Travel cards gain popularity as new foreign exchange investment tool


Choi, an IT startup employee in her 40s, recently began using her travel card not just for overseas trips but also as an investment tool to profit from currency fluctuations.

In September, when the won traded at around 1,320 won against the U.S. dollar, she preloaded dollars onto her Travlog card issued by Hana Card. When the rate later rose to the 1,390-won range, she converted the remaining balance back into won, earning about a 5 percent gain.

“I used to use my travel card only when traveling abroad, but with exchange rates fluctuating so much lately, I’ve started treating it as a small-scale investment,” she said. “It’s convenient because I can check rates in real time. I’ve even set up alerts in the app so I don’t miss the right timing.”

Travel cards are specialized payment tools for foreign currency transactions jointly offered by card companies and banks.
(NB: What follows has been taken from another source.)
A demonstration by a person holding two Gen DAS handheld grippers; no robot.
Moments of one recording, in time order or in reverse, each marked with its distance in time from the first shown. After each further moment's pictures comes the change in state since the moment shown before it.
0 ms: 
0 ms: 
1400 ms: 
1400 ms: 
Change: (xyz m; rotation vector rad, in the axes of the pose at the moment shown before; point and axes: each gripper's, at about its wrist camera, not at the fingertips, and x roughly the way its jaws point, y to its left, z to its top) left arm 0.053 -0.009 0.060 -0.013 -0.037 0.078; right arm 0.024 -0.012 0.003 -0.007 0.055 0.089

They typically waive currency exchange fees or offer preferential exchange rates when converting won into foreign currencies.

As the won-dollar exchange rate has become increasingly volatile in recent months, swinging between the 1,300 and 1,400 won range, travel cards are gaining traction as tools for profiting from exchange rate movements.
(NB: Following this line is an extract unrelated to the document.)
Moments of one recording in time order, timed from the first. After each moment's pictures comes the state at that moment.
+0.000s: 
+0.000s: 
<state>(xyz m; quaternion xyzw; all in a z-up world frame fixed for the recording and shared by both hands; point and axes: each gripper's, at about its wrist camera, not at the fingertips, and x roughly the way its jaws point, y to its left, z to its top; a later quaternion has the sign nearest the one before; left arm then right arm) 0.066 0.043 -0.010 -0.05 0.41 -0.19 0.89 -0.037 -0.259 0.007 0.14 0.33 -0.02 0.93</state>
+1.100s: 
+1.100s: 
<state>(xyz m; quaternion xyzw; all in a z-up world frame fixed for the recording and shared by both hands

Data from the Credit Finance Association of Korea shows that overseas debit card spending by individual customers at nine major domestic card issuers totaled 3.35 trillion won ($2.3 billion) in the first half of this year, up 831 billion won from the same period last year.
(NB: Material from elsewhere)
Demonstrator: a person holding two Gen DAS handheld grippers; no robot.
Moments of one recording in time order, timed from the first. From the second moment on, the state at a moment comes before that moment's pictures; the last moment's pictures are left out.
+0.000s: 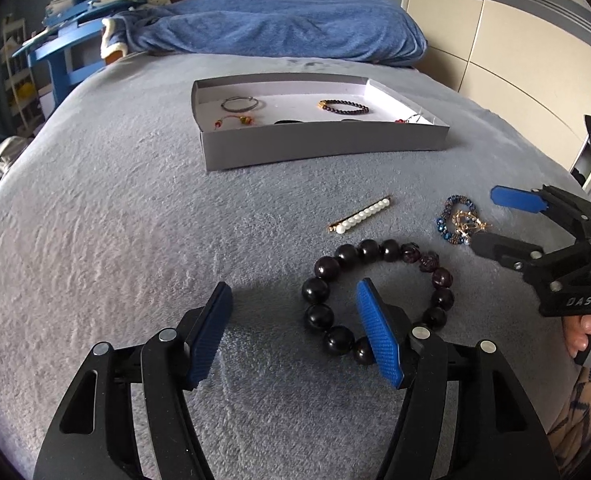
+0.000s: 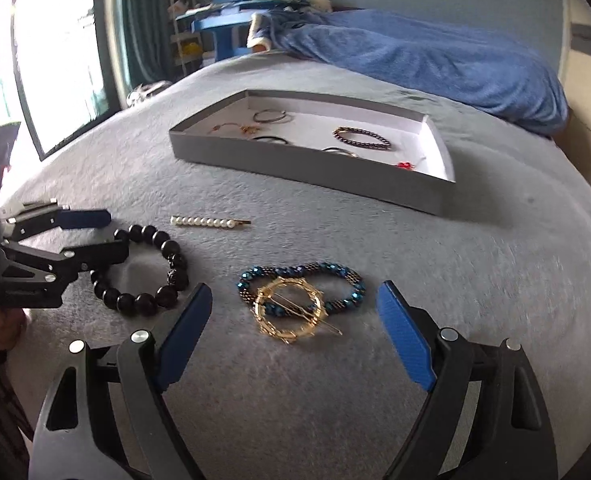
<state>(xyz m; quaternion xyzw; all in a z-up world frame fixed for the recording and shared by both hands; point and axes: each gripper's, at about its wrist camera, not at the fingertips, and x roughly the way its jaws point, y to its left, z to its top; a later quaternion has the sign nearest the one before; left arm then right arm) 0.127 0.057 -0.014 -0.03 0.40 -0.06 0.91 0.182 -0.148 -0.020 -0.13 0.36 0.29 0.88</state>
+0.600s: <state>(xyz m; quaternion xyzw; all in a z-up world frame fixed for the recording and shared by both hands) 0.128 0.053 -0.016 -0.02 0.41 -0.06 0.91 0.184 -0.189 -0.021 -0.05 0.38 0.26 0.89</state>
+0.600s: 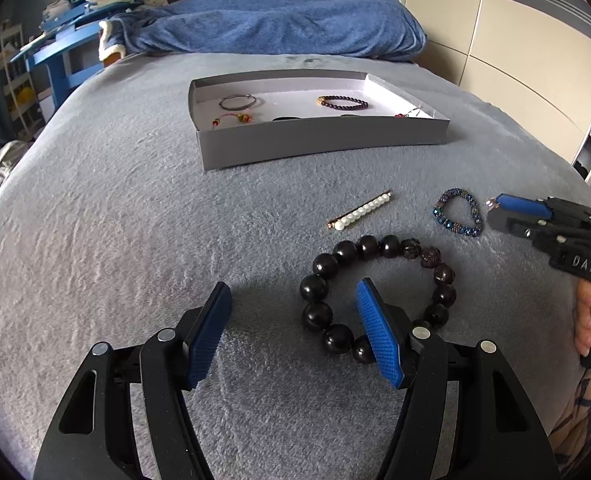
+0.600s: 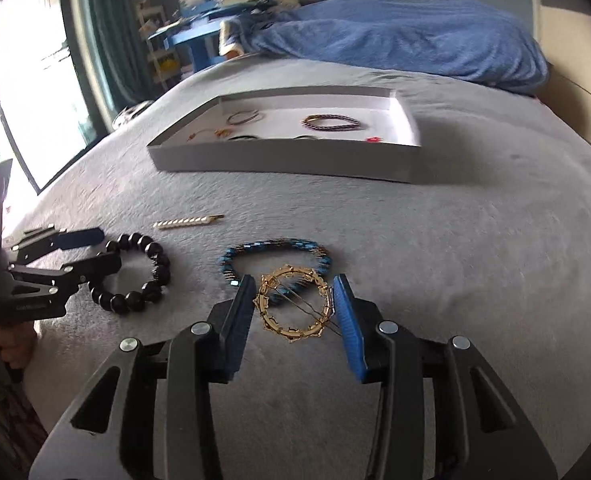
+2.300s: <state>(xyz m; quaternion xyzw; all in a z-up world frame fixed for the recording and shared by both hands) 0.168 0.066 0.070 -0.06 0.34 -0.09 0.94 0.220 -0.204 0.011 0.02 0.36 0.24 0.90</state>
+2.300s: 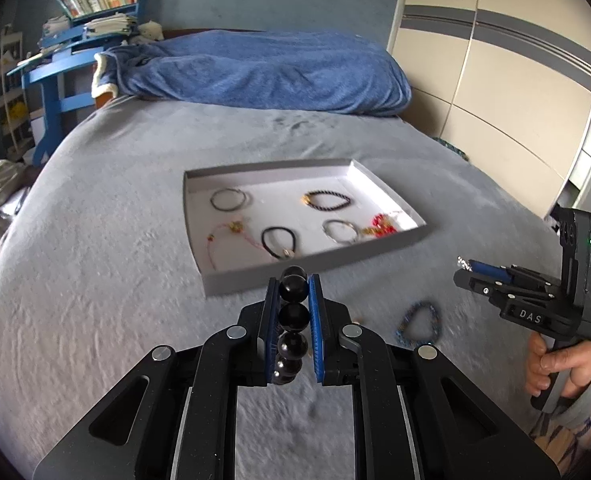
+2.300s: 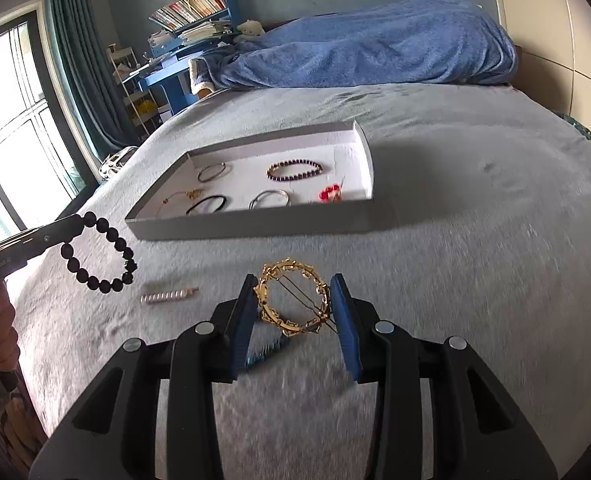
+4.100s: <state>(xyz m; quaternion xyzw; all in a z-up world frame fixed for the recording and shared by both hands) 0.297 0.055 0.056 -0.01 0.34 -0.04 0.94 0.351 -0.134 0.033 -0.05 0.34 0.21 0.92</state>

Industry officials say the surge reflects not only the rebound in overseas travel demand but also the growing popularity of travel cards.

Because exchange rate gains rely on buying foreign currency when the rate is favorable and selling it when it rises, attention is also turning to whether reconversion fees apply when changing foreign currency back into won. Such fees can significantly reduce exchange rate profits.

While most travel cards issued by major companies charge between 0.5 and 1 percent for reconversion, Toss Bank’s travel card, which is linked to its foreign currency account, stands out as the only travel card currently available that offers zero fees for both currency exchange and reconversion.

Since profiting from exchange rate movements often requires keeping funds tied up for a certain period, some users are also opting for products that offer interest benefits.

A prime example is Shinhan Card’s SOL Travel, which is linked to a Shinhan Bank foreign currency account offering an annual interest rate of 2 percent on U.S. dollar deposits.

With the use of travel cards becoming more diversified, card companies are upgrading their offerings to cater to consumers seeking more comprehensive foreign currency asset management.

“Travel cards are gradually transforming from simple travel payment tools into comprehensive foreign currency management platforms,” a credit card industry official said. “We aim to expand service options in ways that enhance convenience while providing users with greater flexibility.”